Он протянул мне руку. Я смотрела на нее в течение нескольких секунд. Тонкие пальцы, краска, как всегда, забившаяся под ногти и в складки ладоней. Старая татуировка ниже большого пальца, которую он сделал сам при помощи математического циркуля, когда ему было четырнадцать лет, и которая представляла собой надпись «Никки» – имя какой-то давно забытой им девочки, некогда разбившей его мальчишеское сердце.
Сердце, которое и так уже было смято пренебрежительным отношением со стороны его родителей.

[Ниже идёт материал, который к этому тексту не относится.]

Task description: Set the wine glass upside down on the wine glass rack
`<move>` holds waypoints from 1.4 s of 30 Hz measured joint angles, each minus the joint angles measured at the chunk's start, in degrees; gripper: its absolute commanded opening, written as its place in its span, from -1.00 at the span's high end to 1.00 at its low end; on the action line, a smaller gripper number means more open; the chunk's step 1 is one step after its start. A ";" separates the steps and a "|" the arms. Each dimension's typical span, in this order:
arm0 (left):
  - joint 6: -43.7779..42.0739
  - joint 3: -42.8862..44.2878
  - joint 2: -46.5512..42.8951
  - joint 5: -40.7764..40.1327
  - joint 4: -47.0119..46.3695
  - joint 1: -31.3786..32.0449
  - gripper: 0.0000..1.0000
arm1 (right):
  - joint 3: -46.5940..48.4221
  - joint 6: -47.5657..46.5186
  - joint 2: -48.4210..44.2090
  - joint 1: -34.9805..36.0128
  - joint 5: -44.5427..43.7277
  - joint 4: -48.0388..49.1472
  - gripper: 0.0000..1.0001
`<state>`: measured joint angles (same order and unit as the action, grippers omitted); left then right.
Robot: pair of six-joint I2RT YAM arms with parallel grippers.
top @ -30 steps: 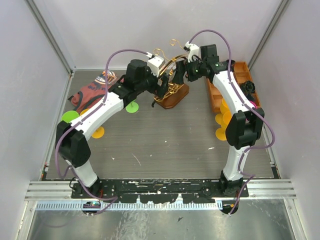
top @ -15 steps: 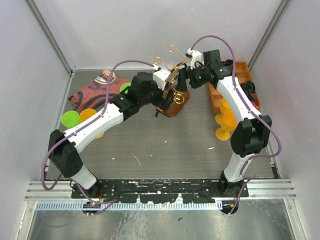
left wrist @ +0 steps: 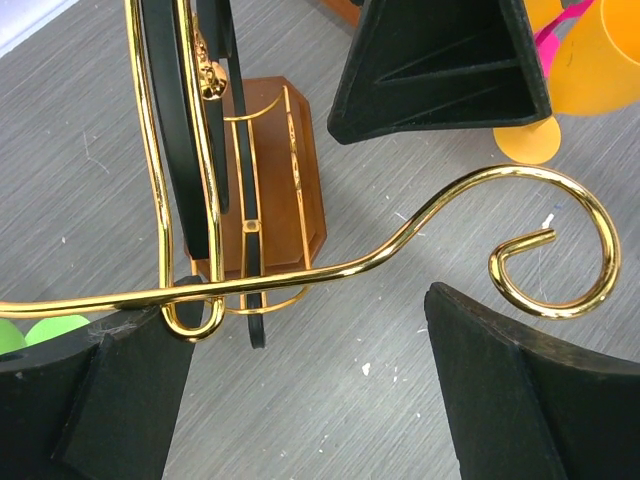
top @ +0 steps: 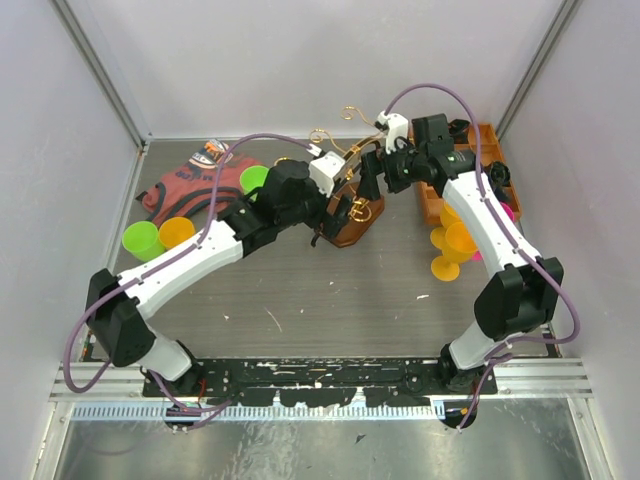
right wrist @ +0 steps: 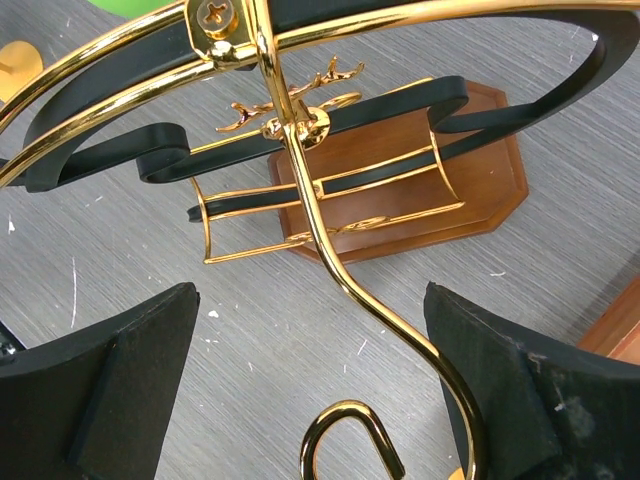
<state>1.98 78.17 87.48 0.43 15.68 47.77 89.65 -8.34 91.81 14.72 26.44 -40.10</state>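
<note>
The wine glass rack stands mid-table, a gold curly-wire stand on a brown wooden base [top: 350,233] [left wrist: 272,170] [right wrist: 420,190]. My left gripper [top: 340,208] [left wrist: 310,400] is open, and a scrolled gold arm [left wrist: 450,200] runs across between its fingers. My right gripper [top: 374,177] [right wrist: 310,400] is open too, with another gold scroll [right wrist: 345,440] between its fingers. Neither holds a wine glass. Orange plastic wine glasses [top: 447,240] [left wrist: 600,50] stand at the right. A green one [top: 140,238], an orange one [top: 177,230] and another green one [top: 255,178] stand at the left.
A brown compartmented wooden tray [top: 485,140] lies along the right wall with dark and pink items by it. A red cloth [top: 190,182] lies at the back left. White walls enclose the table on three sides.
The rack has shifted toward the near edge, and both open grippers have moved with it. The left arm has swung right, uncovering a green glass behind it.
</note>
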 measured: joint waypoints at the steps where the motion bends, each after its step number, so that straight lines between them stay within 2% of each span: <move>1: -0.07 -0.11 -0.37 -0.02 0.33 0.04 -0.96 | 0.00 -0.07 -0.24 0.17 -0.31 -0.17 -1.00; 17: -8.96 -2.21 -5.90 -4.83 2.19 1.31 -0.96 | -0.39 -4.28 -3.17 2.10 -8.70 -0.44 -1.00; 25: -10.78 -0.68 -5.97 -7.13 4.72 0.33 -0.96 | 4.17 -6.73 -3.50 2.10 -11.82 -2.45 -1.00; 35: -8.50 0.70 -13.14 -2.84 5.88 -11.58 -0.96 | 7.30 -4.33 -9.62 0.61 -17.03 -3.85 -1.00; 42: -4.92 10.78 -10.60 -2.21 6.08 -21.62 -0.96 | 12.59 1.31 -7.58 -8.39 -17.44 -4.07 -1.00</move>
<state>-2.94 88.95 76.88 -1.78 21.76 26.15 102.24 -7.03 84.23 6.33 8.99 -44.16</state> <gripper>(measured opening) 0.979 1.000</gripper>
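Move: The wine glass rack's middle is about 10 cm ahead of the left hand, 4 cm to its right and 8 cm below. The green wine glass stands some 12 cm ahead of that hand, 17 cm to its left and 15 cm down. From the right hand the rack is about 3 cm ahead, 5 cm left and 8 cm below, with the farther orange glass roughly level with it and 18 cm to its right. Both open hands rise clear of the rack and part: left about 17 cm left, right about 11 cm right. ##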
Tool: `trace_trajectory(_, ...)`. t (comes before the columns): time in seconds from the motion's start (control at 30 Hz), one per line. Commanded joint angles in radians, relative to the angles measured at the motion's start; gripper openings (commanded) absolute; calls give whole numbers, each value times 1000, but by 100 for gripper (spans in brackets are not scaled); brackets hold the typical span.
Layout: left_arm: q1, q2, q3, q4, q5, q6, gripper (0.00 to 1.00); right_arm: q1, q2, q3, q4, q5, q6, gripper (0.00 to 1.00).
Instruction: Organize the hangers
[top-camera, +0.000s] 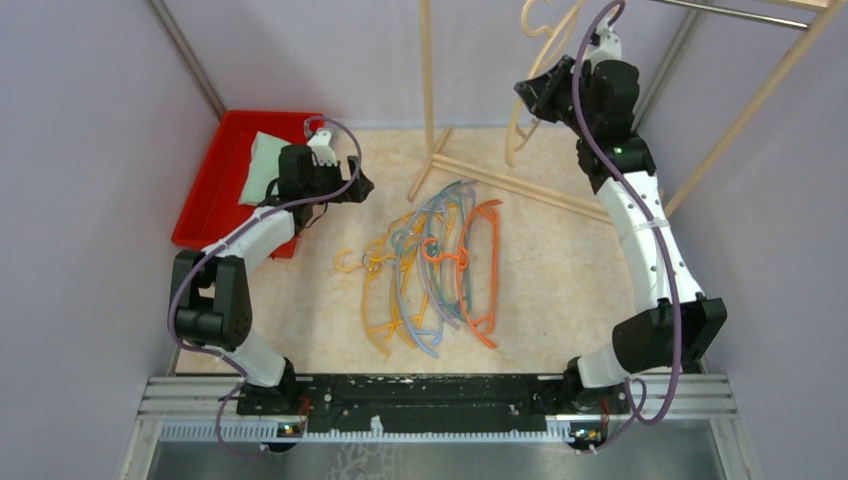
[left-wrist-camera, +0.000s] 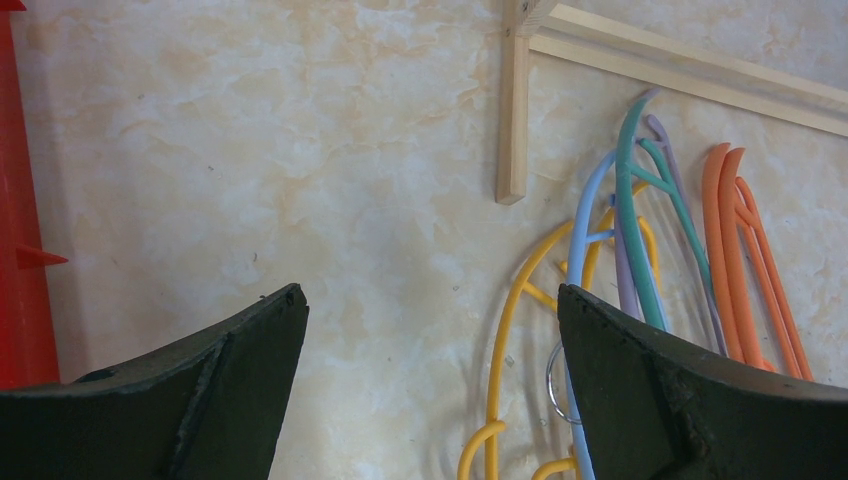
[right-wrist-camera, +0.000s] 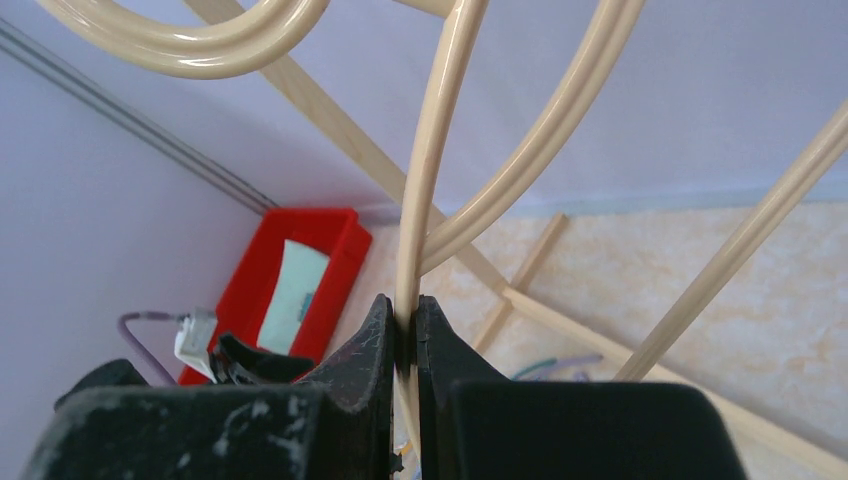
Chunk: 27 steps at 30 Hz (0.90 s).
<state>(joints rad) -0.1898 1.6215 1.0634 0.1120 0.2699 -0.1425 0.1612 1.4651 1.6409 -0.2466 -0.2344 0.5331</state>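
Note:
Several thin hangers (top-camera: 440, 265) in orange, yellow, teal, light blue and lavender lie in a pile on the table's middle. My right gripper (top-camera: 537, 95) is raised at the back right. It is shut on a thicker beige hanger (top-camera: 511, 140), held up by the rack. In the right wrist view the gripper (right-wrist-camera: 403, 305) pinches one beige hanger (right-wrist-camera: 430, 180) bar. My left gripper (top-camera: 360, 185) hovers left of the pile. In the left wrist view this gripper (left-wrist-camera: 430, 295) is open and holds nothing, with a yellow hanger (left-wrist-camera: 505, 330), teal hanger (left-wrist-camera: 630, 200) and orange hanger (left-wrist-camera: 725, 250) to its right.
The light wooden rack has an upright pole (top-camera: 427, 80) and a base bar (top-camera: 510, 180) on the table behind the pile. A red bin (top-camera: 215, 180) with a pale packet (top-camera: 262, 165) sits at the back left. Lilac walls close in both sides.

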Motion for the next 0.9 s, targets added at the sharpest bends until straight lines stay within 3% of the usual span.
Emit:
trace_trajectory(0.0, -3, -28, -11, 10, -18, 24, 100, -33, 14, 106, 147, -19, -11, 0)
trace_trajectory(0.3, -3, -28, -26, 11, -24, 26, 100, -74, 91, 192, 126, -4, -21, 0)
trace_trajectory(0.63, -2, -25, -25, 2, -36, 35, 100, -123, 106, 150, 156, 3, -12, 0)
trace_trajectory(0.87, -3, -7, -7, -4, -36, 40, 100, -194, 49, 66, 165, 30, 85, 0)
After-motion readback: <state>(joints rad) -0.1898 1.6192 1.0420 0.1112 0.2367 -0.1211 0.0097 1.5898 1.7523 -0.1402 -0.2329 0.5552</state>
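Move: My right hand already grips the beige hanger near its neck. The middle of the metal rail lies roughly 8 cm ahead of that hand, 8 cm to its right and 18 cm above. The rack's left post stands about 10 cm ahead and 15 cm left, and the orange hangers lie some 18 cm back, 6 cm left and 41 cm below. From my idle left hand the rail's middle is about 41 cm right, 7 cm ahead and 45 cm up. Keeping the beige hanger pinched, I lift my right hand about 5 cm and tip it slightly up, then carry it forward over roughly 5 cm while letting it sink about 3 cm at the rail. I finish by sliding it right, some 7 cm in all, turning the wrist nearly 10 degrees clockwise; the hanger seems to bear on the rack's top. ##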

Я взяла его за руку. Он помог мне подняться, и мы с ним оказались лицом к лицу друг с другом. Как тут же выяснилось, я захмелела больше, чем думала, а потому мне пришлось ухватиться за него, чтобы устоять на ногах. Мы уставились друг на друга. Его глаза – столь хорошо знакомые мне туманные зеленые глаза – были непроницаемыми, но я тем не менее попыталась что-то прочесть в них, как я пыталась это сделать раньше уже, наверное, тысячу раз.
Я увидела боль и неуверенность в себе. В выражении глаз Сида всегда чувствовалась боль. Он так и не смог переступить через свое прошлое.
– Сид, – тихо сказала я.
– Что? – Он склонил ко мне голову.
– Это очень-очень плохая идея… Я…
– Т-с-с, Лори. Ты слишком много говоришь.